Depremlerde göçen özellikle seçtikleri 300 binayı incelediklerini belirten Dicle Üniversitesi Mühendislik Fakültesi Yapı Bölümü Öğretim Üyesi Prof. Dr. İdris Bedirhanoğlu ise, 40 kişilik ekiple çalışmalarını tamamladıklarını söyledi. Göçen binalar için hızlı bir teknik incelemede bulunduklarını dile getiren Bedirhanoğlu, “Depremden hemen sonra öncelikle çöken binalar için hızlı bir teknik incelemelerimiz oldu. Daha sonra uluslararası ekiplerle de çalışmalarımız oldu. Birinci çalışmamızda yaklaşık 40 kişilik bir ekiple sahada incelemelerde bulunduk. Deprem bölgesinde ortalama iki haftada 300 civarında binayı inceledik. İncelediğimiz binalar özellikle seçtiğimiz, Türkiye’de yapı stokunu temsil edebilecek yüksek katlı betonarme binalardı. Burada bizim aradığımız birçok cevap vardı. Yaklaşık 6 aylık bir süreçte yaptığımız çalışmaları yazıya döktük ve bir rapor haline getirdik. Buradaki raporda şunu ifade ettik; yapılarda gördüğümüz hasar nedenleri, göçme nedenlerini özetlemeye çalıştık. Daha sonra raporda hasar gören yapılan için ve bundan sonraki yapılar için ayrıca neler yapılabilir şeklinde önerilerimiz oldu. Raporda ayrıca yeni inşa edilen yapılardaki gördüğümüz eksiklikler ve kusurlara da değindik. Bunlarla ilgili önerilerimiz de oldu” ifadelerinde bulundu.

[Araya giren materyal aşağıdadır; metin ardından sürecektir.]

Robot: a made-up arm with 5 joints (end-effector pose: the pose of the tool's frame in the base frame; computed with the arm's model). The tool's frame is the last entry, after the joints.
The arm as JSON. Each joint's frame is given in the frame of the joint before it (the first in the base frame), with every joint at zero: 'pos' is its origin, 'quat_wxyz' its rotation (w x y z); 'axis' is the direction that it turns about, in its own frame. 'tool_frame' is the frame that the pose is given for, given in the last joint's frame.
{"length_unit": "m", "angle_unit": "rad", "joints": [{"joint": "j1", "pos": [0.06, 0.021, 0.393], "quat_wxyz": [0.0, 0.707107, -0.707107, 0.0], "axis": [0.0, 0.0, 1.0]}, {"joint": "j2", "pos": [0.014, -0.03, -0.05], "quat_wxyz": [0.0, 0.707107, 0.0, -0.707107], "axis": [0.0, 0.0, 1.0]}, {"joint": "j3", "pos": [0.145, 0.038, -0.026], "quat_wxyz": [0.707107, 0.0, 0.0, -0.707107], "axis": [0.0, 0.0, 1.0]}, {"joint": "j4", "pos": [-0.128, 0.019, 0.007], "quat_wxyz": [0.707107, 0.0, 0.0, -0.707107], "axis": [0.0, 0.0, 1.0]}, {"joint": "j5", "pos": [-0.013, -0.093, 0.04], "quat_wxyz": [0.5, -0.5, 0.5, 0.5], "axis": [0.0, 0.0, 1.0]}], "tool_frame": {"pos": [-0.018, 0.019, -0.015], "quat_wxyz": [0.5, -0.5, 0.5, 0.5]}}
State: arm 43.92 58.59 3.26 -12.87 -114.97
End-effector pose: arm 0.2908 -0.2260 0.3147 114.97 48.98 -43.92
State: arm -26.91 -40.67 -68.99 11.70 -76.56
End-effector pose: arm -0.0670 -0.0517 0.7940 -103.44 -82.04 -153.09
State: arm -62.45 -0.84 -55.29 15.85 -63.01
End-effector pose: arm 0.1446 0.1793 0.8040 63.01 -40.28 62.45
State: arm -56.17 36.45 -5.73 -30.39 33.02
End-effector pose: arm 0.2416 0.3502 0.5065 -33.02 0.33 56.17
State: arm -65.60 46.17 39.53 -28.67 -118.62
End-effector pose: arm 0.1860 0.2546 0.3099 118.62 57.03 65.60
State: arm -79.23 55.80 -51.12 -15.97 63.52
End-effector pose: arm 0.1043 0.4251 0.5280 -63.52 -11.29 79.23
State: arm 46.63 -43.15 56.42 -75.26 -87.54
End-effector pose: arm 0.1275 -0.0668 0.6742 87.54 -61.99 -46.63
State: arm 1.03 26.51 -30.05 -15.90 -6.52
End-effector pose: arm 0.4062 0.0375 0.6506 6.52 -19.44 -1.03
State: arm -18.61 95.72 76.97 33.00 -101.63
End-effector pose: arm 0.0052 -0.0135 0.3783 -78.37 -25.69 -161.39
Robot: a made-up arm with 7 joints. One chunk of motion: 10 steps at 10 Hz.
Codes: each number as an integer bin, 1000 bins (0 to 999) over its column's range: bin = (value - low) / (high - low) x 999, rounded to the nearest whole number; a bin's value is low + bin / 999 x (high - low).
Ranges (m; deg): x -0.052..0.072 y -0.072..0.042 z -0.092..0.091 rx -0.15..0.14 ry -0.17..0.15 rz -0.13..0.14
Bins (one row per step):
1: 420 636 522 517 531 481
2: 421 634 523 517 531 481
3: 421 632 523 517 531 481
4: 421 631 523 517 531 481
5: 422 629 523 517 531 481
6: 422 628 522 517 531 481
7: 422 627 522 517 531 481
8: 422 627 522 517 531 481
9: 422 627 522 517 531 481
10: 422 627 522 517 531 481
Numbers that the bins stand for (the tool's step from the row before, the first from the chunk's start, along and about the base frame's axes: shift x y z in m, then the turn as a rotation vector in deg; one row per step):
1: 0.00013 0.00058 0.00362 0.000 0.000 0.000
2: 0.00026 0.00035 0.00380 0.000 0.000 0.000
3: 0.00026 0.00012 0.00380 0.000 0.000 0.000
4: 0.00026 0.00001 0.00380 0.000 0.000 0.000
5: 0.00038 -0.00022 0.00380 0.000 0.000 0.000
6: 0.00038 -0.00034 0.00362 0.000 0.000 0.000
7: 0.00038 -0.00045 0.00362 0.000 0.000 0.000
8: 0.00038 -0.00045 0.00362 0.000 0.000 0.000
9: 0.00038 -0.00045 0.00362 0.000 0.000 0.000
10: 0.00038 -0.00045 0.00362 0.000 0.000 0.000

“Taşıyıcı sistemlerimizin çok esnek olduğunu gördük”
Depremle birlikte yıkılan binaların ana nedenlerinden birinin taşıyıcı sistemlerinin çok esnek olması olduğunun altını çizen Bedirhanoğlu, şunları kaydetti:
“Deprem bölgesinde göçen binaların çoğunda taşıyıcı sistemlerimizin çok esnek olduğunu gördük. Maalesef taşıyıcı sistemlerimiz depreme çok az direnç gösteriyor. Bu direncin biraz arttırılması lazım. Bunun için de binanın yükünü taşıyan perde duvar ve kolon miktarının arttırılması gerekiyor. Bu çok önemlidir. Bu oranların sayısal olarak yaptığımız hesaplarda da az olduğunu gördük. Birçok ilde yaptığımız bina incelemelerinde bunu gördük. Biran önce bu sorunun giderilmesi gerekiyor. Diğer bir konu ise detaylandırmadır. Detaylandırmalar küçük detaylar gibi geliyor ama etkisi çok büyük. Örneğin etriye aralıklarının standart bir şekilde diyelim ki küçük aralıkta yapılmaması, bazı yerlerde aralıkların daha büyük olması, o kolonda göçmeye neden oluyor. Küçücük bir bağ telinin bile etkisinin çok büyük olduğunu biliyoruz. Depremlerde de göçmeye ve hasara neden olan bu detaylar oldu.”
Yeni yapılan binaların kolon ve perde miktarlarının arttırılması gerektiğine dikkat çeken Bedirhanoğlu, “Bundan sonra böyle felaketleri yaşamamamız için binamızı riske atmamamız gerekiyor. Bunun için kolon ve perde miktarlarımızı arttırmamız gerekiyor. Böylelikle binamızın daha dirençli olması gerekiyor. Daha sonra detaylardan ödün vermememiz lazım. Hatta binanın yapımı bittikten sonra da bu detayların denetlenmesi lazım. Sonuçta hayati bir durum söz konusudur. Dolayısıyla bir binaya oturulabilir izninin yapısal güvenlikle verilmesi lazım” dedi.